▸ Required work
Copy each line from the entries that the word "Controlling" appears in.

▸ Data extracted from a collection
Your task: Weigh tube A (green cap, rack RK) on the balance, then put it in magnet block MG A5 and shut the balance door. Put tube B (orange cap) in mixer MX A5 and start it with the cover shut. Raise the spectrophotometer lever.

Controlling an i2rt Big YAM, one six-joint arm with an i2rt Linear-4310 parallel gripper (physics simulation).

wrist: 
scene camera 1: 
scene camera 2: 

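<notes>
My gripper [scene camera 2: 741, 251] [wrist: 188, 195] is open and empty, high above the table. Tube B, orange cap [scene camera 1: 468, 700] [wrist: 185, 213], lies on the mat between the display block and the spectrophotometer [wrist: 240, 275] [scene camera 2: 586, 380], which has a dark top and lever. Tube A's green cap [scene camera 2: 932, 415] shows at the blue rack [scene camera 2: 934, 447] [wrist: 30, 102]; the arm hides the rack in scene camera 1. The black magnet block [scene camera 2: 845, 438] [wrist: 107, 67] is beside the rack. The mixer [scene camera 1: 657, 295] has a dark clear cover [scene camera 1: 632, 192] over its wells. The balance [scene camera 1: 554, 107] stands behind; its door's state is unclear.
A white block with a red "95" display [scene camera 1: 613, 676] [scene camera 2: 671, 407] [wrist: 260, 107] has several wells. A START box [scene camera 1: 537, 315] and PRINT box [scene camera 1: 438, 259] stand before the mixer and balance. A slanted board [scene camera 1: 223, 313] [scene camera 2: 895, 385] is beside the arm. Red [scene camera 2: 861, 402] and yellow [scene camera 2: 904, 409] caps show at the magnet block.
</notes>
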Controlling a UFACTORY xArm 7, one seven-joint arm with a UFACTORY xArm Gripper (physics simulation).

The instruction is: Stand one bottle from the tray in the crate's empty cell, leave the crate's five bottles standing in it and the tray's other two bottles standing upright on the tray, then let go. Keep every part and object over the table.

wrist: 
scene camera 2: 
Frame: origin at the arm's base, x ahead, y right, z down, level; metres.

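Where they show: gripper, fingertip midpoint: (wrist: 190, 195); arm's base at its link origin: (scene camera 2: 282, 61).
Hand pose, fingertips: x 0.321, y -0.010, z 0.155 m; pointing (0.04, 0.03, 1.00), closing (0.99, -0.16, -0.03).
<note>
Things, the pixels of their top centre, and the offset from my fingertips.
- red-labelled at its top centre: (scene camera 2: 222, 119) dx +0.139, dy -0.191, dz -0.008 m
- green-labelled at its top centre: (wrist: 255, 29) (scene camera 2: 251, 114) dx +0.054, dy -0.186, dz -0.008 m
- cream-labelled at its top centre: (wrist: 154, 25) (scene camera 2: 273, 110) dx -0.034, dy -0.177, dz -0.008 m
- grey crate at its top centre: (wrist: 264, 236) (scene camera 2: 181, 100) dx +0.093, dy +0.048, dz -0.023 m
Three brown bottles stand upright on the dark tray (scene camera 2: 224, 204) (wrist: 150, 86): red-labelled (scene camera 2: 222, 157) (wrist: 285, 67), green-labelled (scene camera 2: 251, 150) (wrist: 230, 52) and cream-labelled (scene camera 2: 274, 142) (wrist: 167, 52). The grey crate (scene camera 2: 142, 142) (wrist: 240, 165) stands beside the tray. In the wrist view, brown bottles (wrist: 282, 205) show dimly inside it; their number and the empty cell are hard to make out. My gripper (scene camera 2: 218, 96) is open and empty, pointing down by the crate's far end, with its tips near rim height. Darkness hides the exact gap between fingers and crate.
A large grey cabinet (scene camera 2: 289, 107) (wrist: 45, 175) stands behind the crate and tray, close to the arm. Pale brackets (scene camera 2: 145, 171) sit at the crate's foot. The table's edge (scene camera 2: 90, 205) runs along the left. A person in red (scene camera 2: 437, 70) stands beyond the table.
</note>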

▸ Output of the exercise
Controlling an i2rt Big YAM, one six-joint arm with an i2rt Linear-4310 parallel gripper (physics simulation).
Controlling a UFACTORY xArm 7, one seven-joint arm with a UFACTORY xArm Gripper (physics simulation).

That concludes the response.